Dass die Menschen als Flüchtlinge zu uns kommen, sei auch ein großes Kompliment für die Europäische Union und Deutschland, sagte der Vorsitzender der Konrad-Adenauer-Stiftung, Hans-Gert Pöttering, im DLF. Er betonte, dass nun menschliche Lösungen gefordert seien - deswegen werde auch eine Quote zur Verteilung der Flüchtlinge benötigt.

Hans-Gert Pöttering im Gespräch mit Bettina Klein | 08.09.2015
    Porträt von Hans-Gert Pöttering
    Hans-Gert Hermann Pöttering (CDU) war von 2007 bis 2009 der 23. Präsident des Europäischen Parlamentes. (picture alliance / ZB / Karlheinz Schindler)
    Bettina Klein: Vor allen Dingen an der Grenze zu Ungarn spielen sich im Augenblick unschöne Szenen: Flüchtlinge, die durch eine Öffnung im Grenzzaun zu gelangen versuchen und sich dann auf den weiten Marsch Richtung Österreich und Deutschland immer wieder begeben.

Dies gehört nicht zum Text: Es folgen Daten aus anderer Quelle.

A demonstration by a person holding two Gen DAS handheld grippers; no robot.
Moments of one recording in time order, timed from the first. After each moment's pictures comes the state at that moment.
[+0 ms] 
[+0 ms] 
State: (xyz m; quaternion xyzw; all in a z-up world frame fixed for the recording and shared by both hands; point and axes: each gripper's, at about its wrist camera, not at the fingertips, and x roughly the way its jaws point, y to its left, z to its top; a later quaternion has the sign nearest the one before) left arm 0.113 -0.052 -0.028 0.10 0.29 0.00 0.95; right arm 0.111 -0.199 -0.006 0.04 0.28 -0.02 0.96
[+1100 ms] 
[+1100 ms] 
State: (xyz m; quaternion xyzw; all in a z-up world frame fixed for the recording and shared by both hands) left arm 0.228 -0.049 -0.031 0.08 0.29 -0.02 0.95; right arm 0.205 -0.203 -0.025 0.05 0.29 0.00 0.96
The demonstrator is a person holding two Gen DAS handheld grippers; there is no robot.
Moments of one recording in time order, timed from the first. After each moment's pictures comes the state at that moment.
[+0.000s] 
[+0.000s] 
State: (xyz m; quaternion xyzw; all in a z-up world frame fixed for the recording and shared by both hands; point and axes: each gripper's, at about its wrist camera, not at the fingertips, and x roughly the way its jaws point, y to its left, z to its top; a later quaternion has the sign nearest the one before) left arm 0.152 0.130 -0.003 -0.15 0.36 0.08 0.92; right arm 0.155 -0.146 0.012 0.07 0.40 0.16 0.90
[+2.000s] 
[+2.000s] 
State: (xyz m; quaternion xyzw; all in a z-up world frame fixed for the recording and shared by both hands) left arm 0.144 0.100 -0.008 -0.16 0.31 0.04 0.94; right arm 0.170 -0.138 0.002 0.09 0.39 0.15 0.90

    Insgesamt sechs Milliarden hat die Bundesregierung ja zugesagt zur Bewältigung der Kosten, angesichts von Zehntausenden Flüchtlingen, die im Augenblick in Deutschland aufgenommen werden, und die Frage ist, ob es bei dieser Summe bleiben wird und inwiefern dies auch die Planungen des Bundesfinanzministers möglicherweise noch durcheinanderwirbelt. Darauf hat in der Diskussion auch die CSU noch einmal hingewiesen.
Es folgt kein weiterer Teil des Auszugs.